Problem statement:
Take the lines in the listing below from the line with "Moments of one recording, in" up to and including the line with "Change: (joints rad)" and set them down exactly, skipping pictures and adding nothing.

Dataset entries:
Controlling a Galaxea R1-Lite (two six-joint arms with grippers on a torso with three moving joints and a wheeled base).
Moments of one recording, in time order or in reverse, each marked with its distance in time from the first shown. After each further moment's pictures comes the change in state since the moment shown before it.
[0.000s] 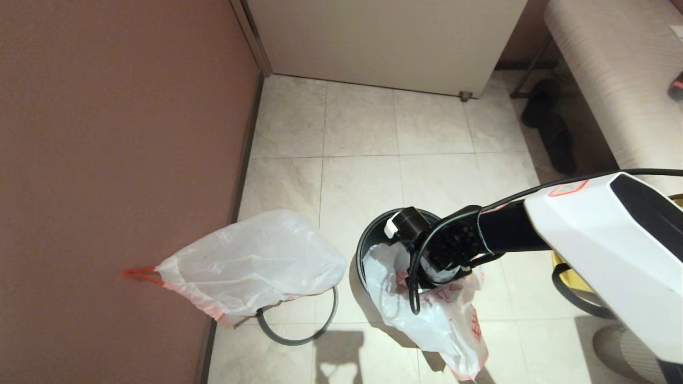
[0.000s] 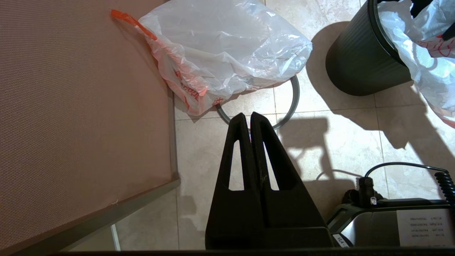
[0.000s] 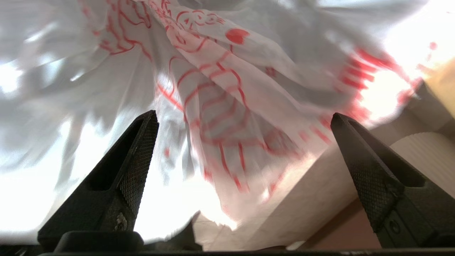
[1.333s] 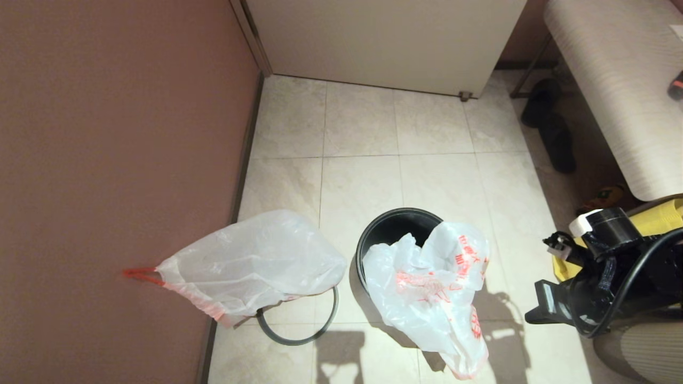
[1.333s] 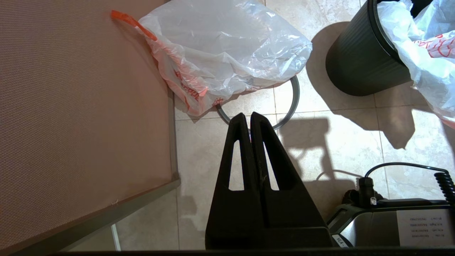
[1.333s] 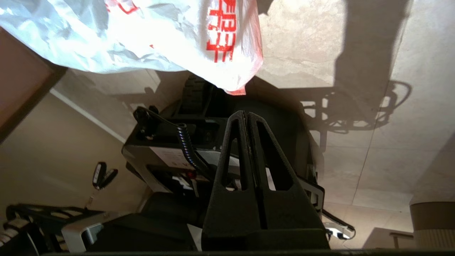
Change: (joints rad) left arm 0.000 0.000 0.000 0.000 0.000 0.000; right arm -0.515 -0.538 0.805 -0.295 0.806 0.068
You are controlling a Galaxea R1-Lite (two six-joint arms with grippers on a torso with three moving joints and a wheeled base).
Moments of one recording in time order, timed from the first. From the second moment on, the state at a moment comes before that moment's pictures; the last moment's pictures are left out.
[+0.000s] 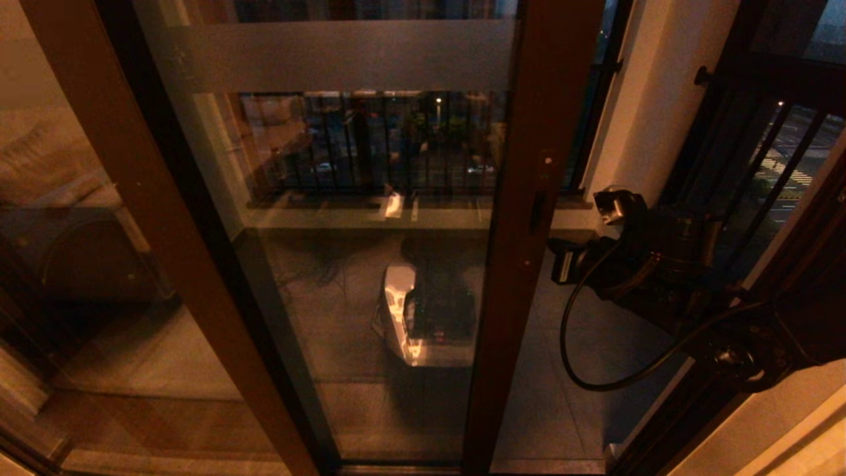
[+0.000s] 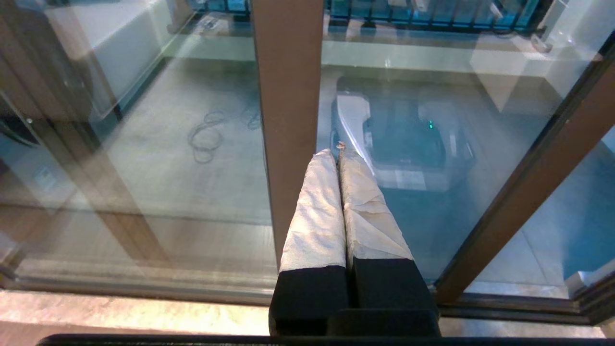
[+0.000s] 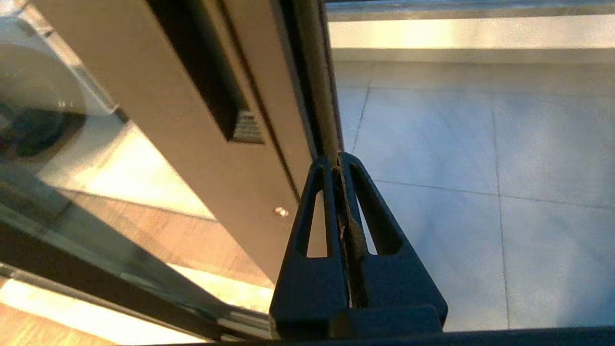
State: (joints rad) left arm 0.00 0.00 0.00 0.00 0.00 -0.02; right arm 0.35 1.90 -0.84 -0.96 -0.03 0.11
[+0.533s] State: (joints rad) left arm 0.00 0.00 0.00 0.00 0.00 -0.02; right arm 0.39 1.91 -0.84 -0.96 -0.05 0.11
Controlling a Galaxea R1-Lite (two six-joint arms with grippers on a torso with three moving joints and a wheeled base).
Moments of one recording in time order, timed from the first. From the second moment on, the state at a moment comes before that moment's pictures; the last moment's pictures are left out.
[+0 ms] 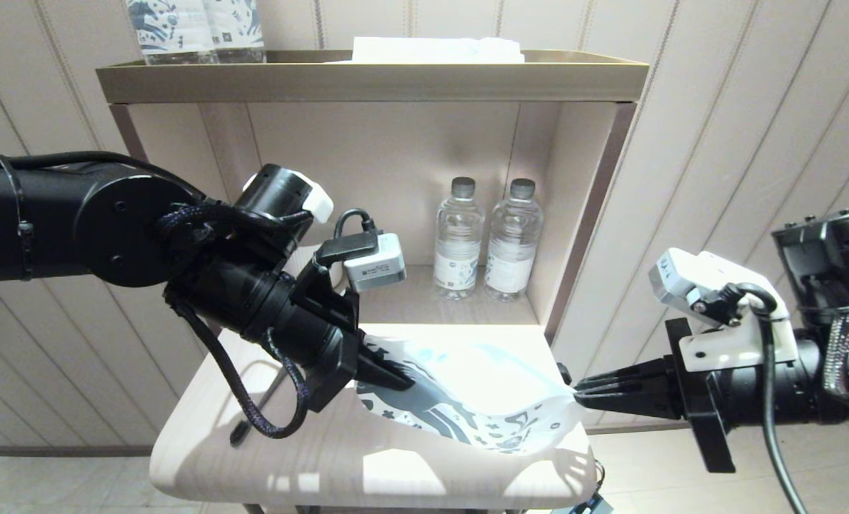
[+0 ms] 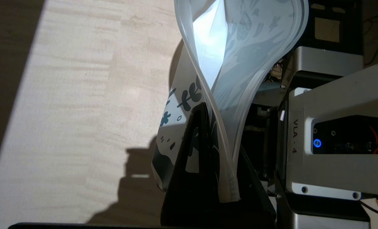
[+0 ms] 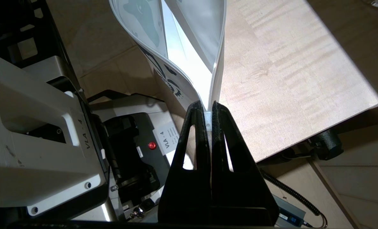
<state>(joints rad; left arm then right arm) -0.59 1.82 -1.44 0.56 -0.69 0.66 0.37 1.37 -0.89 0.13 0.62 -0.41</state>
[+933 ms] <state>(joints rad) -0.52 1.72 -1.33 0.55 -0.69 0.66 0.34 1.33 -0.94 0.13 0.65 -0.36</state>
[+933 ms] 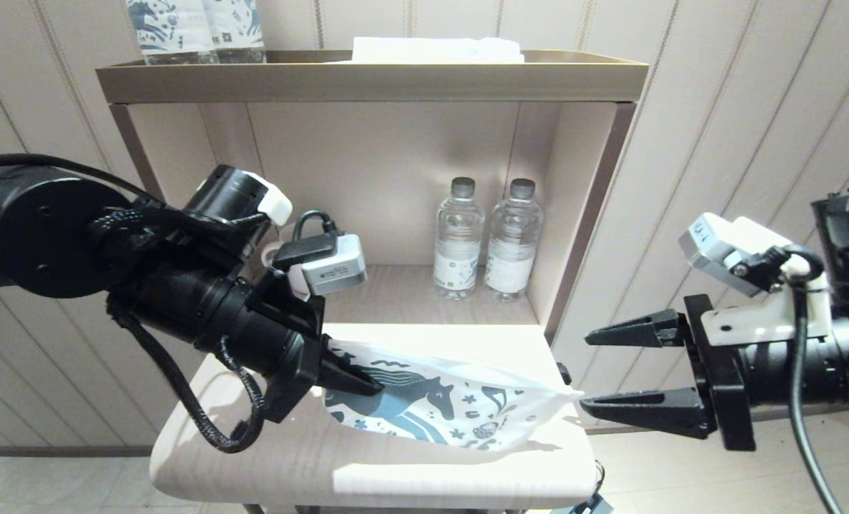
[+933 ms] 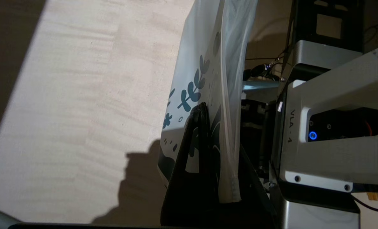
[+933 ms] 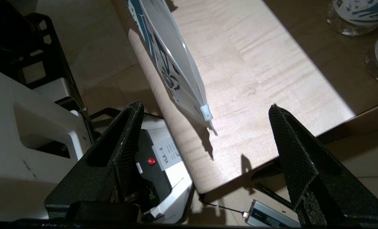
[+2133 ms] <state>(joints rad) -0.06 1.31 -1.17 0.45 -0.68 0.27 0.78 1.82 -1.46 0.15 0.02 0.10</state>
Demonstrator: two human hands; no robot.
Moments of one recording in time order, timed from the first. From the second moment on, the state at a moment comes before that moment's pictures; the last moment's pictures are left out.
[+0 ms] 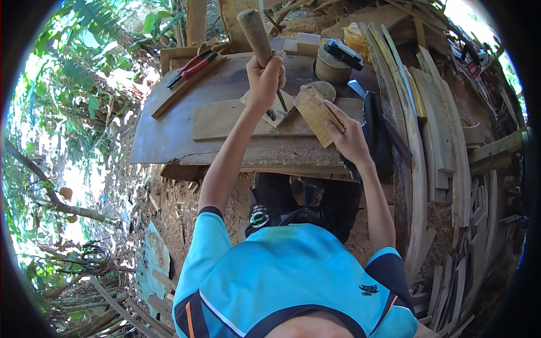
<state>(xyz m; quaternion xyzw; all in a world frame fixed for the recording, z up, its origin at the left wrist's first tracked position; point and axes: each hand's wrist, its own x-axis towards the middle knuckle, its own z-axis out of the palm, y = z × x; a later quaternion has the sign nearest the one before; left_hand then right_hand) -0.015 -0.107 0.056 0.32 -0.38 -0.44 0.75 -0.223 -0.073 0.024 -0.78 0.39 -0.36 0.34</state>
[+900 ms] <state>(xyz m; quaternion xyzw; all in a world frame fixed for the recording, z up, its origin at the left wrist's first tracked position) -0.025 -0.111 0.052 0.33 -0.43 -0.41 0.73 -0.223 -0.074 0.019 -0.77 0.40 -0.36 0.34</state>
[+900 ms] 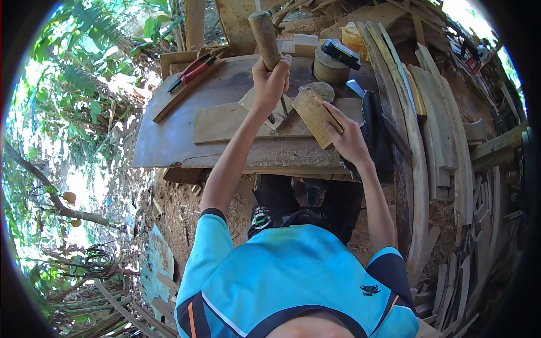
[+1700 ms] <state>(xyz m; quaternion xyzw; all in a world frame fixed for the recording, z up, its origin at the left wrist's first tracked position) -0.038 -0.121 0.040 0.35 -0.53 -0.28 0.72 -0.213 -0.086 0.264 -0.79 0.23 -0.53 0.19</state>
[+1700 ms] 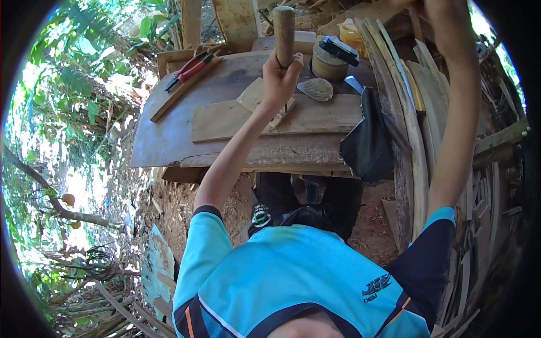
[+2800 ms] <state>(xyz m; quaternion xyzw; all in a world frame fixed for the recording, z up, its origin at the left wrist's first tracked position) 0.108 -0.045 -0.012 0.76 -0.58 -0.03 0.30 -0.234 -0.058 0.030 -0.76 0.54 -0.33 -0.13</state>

Answer area:
Moments of one recording, in time order or in reverse, each marked with its distance in time from the first shown. After each further moment's pictures comes the change in state since the moment shown before it.
[0.000s] 
[0.000s] 
[0.000s] 
[1.333s] 
[1.333s] 
[1.333s] 
Change: (joints rad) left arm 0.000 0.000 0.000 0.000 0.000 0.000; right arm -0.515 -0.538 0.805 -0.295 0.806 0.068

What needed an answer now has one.